> _Exercise prompt_:
Search the records below for the word "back". Pull out each line that has it.

Source records
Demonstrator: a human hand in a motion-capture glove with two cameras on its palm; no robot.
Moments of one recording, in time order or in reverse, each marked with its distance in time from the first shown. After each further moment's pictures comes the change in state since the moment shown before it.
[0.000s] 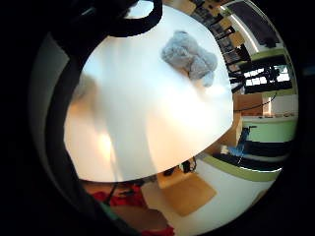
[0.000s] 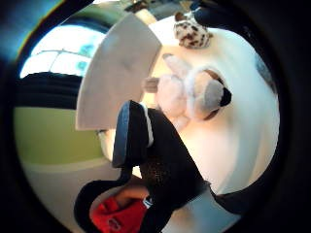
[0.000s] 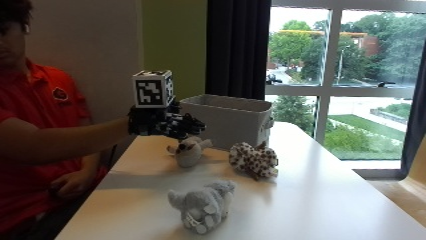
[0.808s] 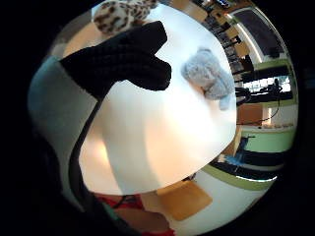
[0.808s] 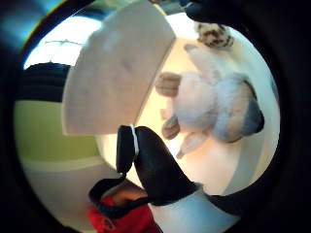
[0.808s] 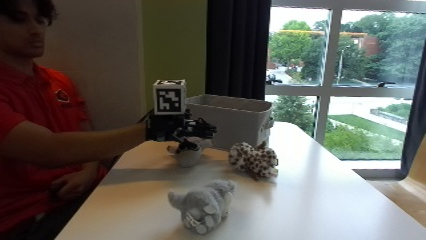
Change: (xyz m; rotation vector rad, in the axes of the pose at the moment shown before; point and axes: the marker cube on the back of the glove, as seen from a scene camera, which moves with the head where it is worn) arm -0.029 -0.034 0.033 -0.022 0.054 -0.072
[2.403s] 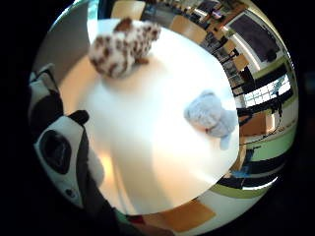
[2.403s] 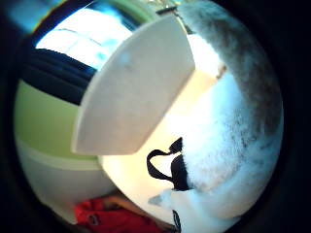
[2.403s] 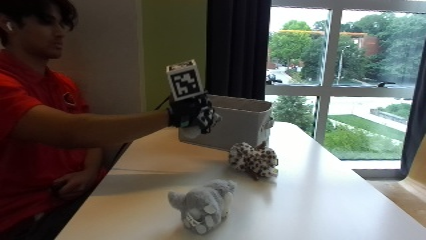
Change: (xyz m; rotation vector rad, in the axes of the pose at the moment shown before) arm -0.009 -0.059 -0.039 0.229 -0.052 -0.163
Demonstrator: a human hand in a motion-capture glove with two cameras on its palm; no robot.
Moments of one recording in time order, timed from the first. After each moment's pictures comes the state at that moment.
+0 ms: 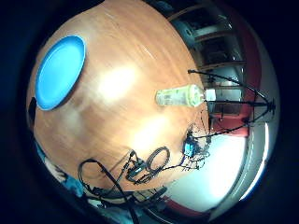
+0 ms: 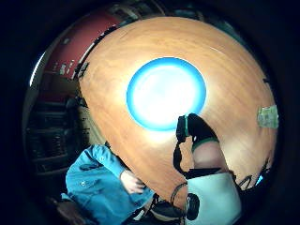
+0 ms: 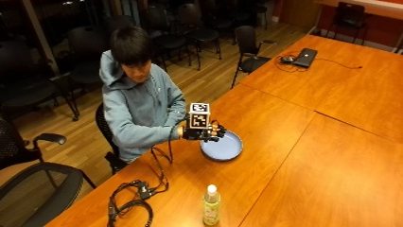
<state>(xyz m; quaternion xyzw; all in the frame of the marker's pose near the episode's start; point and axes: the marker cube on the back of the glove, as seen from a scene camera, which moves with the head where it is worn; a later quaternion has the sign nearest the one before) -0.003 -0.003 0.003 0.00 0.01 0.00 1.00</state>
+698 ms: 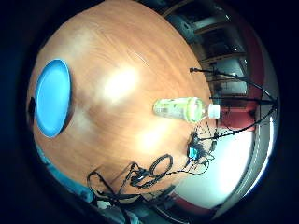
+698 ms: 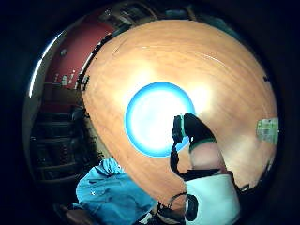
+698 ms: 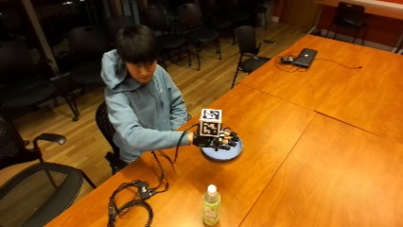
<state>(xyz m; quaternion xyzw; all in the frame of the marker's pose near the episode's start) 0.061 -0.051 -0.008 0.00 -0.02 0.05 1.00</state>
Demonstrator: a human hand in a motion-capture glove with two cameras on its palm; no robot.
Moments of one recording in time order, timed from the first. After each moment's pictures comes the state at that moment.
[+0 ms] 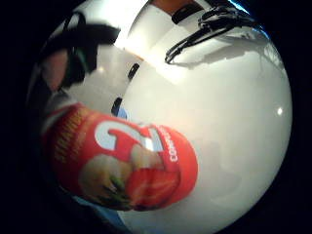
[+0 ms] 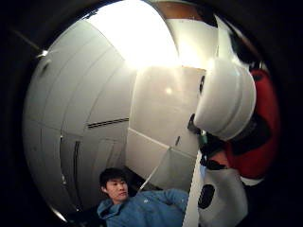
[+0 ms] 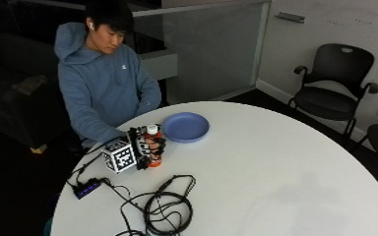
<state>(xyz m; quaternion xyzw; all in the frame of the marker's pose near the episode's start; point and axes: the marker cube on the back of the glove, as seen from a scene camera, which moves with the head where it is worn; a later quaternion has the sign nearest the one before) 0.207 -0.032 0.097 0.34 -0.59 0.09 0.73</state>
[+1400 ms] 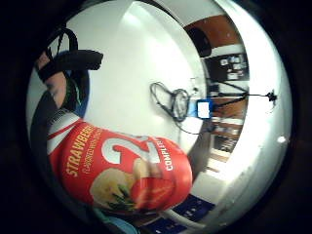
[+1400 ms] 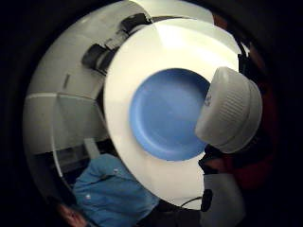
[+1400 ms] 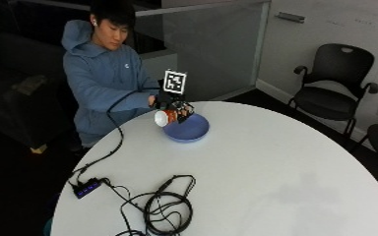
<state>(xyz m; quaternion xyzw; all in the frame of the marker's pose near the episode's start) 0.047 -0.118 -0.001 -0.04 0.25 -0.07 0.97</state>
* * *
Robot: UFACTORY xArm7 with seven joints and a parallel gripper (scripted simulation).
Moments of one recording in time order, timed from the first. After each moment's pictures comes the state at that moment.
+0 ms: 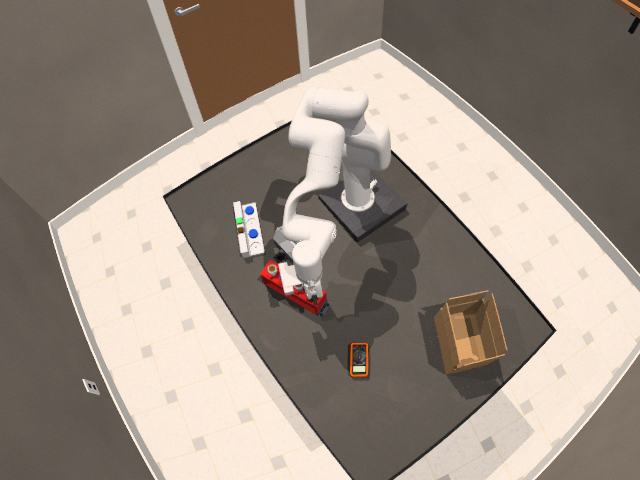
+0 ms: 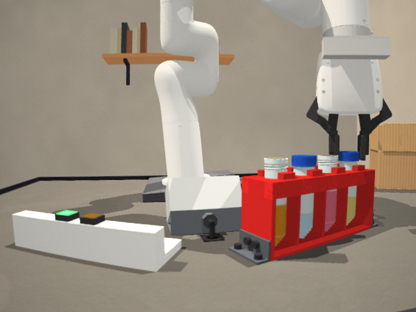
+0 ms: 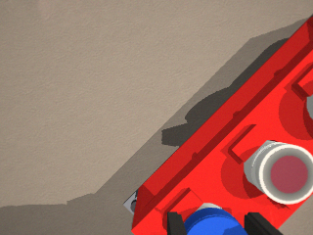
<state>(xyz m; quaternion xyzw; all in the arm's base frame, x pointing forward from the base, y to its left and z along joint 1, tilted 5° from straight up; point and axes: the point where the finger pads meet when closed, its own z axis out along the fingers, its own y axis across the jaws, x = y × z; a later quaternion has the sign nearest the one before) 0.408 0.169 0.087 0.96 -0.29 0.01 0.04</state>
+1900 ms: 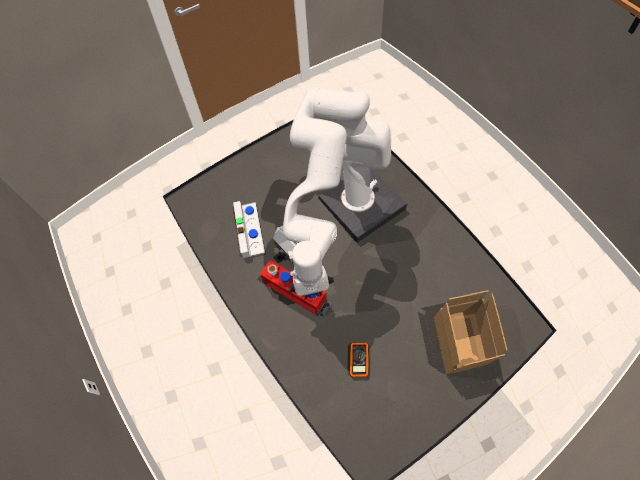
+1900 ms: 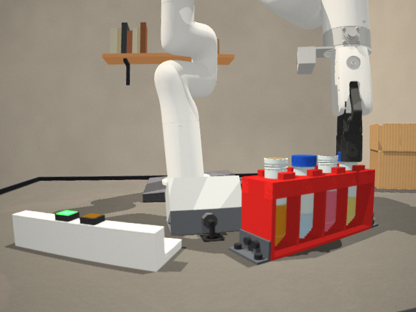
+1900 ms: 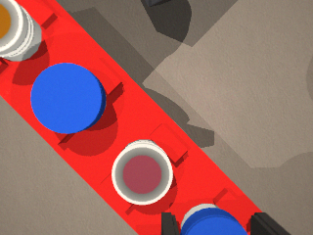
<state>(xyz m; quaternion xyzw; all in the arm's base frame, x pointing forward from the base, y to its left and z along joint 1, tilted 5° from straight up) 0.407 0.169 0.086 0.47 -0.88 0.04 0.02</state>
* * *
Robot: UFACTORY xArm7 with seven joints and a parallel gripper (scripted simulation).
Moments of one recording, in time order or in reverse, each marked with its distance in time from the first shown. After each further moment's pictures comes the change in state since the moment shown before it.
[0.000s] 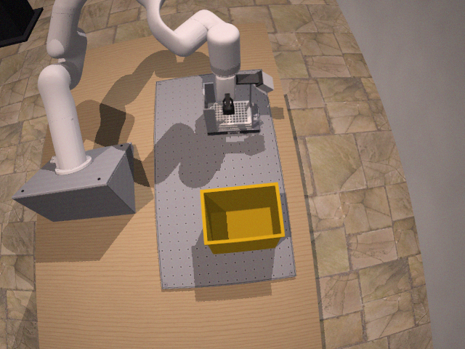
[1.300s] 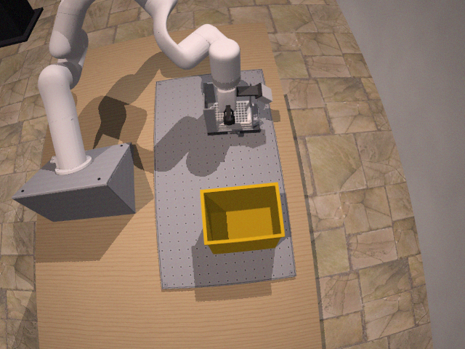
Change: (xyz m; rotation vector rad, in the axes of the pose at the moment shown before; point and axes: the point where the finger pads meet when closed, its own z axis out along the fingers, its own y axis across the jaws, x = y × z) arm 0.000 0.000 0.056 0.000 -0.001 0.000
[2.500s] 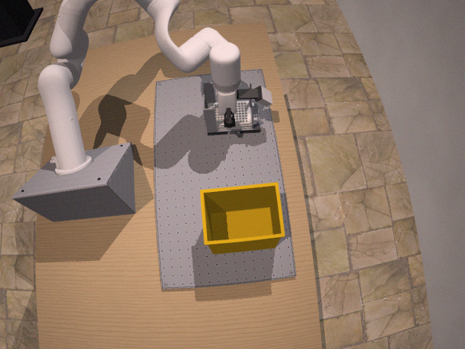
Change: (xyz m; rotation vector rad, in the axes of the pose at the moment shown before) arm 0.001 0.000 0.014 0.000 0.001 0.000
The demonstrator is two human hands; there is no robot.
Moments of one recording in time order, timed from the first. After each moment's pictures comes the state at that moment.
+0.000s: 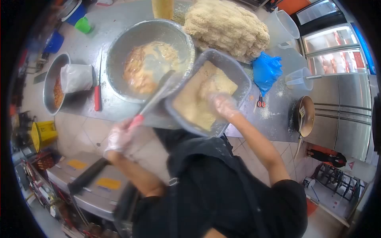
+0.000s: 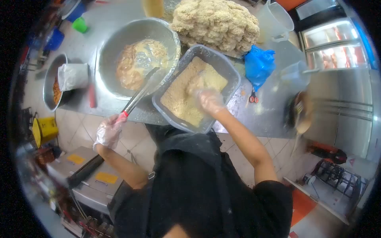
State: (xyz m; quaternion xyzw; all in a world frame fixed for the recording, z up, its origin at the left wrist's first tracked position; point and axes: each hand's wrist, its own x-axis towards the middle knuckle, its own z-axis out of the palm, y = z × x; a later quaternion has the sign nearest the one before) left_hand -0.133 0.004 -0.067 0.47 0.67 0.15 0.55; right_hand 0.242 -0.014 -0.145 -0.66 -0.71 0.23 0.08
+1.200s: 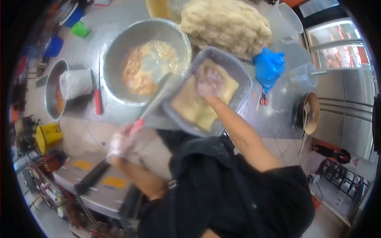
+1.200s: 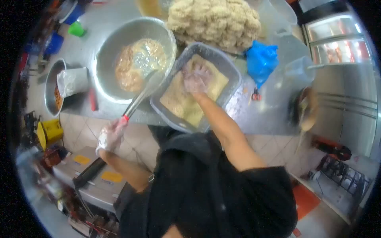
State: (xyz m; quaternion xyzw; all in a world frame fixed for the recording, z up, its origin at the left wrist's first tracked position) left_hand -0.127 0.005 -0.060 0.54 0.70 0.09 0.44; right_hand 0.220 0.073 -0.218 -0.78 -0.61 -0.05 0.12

> _Answer_:
Change: (xyz m; rotation vector rad, in the axes of the pose at the moment shown before; point and axes: the marker cube on the back of the glove, as seen from a scene camera, which moves with the head where it is worn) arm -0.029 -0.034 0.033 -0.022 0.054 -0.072
<state>(xyz m; quaternion xyzw; all in the frame of the marker's pose near the episode's start; point and axes: the marker cube on the back of the glove, as seen from a scene camera, which moves with the head where it is worn; a later quaternion has the sign nearest the one before) -0.003 -0.003 0.003 0.00 0.01 0.00 1.00</state>
<state>(xyz m; quaternion xyzw; all in the frame of the marker's pose near the episode's start; point and axes: the marker cube on the back of the glove, as seen from a scene camera, which moves with the head where it is worn; a later quaternion has the sign nearest the one before) 0.207 -0.032 0.097 0.34 -0.59 0.09 0.73</state>

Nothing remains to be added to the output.